前記ＰＥＧは、範囲の下限が、１０００、２０００、３０００、４０００、６０００からなる群より選択され；及び範囲の上限が、２０００、３０００、４０００、５０００、６０００、７０００、８０００、９０００、１０，０００、１２，０００、１５，０００、２０，０００からなる群より、独立して選択される範囲における平均分子量（例えば、重量平均分子量）を有する請求項３３記載の組成物。
前記下限は３０００又は４０００であり、前記上限は、５０００、６０００、７０００、８０００又は９０００から独立して選択される請求項３４記載の組成物。
前記ＰＥＧは、３３５０、４０００、８０００の重量平均分子量を有する請求項３４又は３５記載の組成物。
ＰＥＧの有効量を含む請求項３３ないし３６の何れか１項に記載の組成物。
ＰＥＧが唯一の治療効果のある成分である請求項３３ないし３６の何れか１項に記載の組成物。
請求項２５又は２６に記載の治療薬の１種以上の有効量を更に含む請求項３３ないし３７の何れか１項に記載の組成物。

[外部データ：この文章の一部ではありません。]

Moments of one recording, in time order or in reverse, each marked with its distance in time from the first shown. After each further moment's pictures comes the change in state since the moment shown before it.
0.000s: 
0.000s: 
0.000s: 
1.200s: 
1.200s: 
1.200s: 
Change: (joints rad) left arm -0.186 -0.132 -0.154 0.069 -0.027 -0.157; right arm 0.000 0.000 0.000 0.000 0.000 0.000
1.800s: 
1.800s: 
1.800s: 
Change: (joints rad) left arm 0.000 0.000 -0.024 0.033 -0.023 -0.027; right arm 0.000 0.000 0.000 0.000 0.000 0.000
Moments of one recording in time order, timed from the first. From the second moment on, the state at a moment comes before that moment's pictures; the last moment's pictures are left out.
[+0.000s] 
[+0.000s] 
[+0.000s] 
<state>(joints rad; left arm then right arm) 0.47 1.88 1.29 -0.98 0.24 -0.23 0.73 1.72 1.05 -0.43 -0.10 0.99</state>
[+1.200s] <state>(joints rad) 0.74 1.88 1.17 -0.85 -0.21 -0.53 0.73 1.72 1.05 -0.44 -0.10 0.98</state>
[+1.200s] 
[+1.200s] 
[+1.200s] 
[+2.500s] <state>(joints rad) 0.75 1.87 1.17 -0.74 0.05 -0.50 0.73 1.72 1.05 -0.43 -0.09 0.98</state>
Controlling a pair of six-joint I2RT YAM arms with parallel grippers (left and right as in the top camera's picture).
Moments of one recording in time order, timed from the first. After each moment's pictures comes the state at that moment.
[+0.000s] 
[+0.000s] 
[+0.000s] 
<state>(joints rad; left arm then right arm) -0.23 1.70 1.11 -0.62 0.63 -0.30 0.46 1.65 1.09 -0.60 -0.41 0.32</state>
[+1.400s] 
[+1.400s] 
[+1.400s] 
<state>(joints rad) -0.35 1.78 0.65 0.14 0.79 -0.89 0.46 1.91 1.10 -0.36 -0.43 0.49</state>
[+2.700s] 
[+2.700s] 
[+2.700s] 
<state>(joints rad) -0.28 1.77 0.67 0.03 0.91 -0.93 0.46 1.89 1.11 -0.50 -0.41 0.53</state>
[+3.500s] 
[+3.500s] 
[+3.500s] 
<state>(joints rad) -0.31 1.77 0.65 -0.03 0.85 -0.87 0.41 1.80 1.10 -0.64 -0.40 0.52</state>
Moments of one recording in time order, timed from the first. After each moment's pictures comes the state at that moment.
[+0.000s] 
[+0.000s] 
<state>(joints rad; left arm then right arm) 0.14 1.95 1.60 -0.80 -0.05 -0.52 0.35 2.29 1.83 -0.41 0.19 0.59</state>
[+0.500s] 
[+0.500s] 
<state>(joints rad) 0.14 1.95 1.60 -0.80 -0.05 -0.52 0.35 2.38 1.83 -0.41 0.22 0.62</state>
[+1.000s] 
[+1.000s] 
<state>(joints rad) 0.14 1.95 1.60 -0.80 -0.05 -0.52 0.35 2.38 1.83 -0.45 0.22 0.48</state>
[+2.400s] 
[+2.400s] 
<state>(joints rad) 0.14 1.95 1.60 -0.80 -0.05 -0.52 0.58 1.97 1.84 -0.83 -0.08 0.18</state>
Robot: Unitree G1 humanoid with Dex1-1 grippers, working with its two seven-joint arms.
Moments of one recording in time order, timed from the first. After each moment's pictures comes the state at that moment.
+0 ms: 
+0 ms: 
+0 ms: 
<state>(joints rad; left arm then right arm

少なくとも１種の電解質、１種以上の甘味料、１種以上の香味料、薬学的に許容可能なキャリア、からなる群より選択される少なくとも１種のビヒクルを更に含む請求項３３ないし３９の何れか１項に記載の組成物。
前記組成物は、水性の溶液又は懸濁液（例えば、マウスウォッシュ）、乳液、ペースト（例えば、練り歯磨き）、クリーム、バルム（例えば、リップバーム）、軟膏、フォーム、スポンジ、ゲル、チューインガム、スプレー、ドロップ、トローチ、シロップ（例えば、粘性シロップ）、リンクタス、スラリー、フィルム（例えば、口腔内崩壊フィルム）、錠剤（例えば、口腔内崩壊錠）、カプセル、カプレット、口腔パッチ、顆粒、の形態で調製される請求項３３ないし４０の何れか１項に記載の組成物。
ＨＮＳＣＣの予防及び／又は治療のための薬剤の製造におけるＰＥＧの使用。
前記薬剤は、請求項３３ないし４１の何れか１項に記載の組成物である請求項４２記載の使用。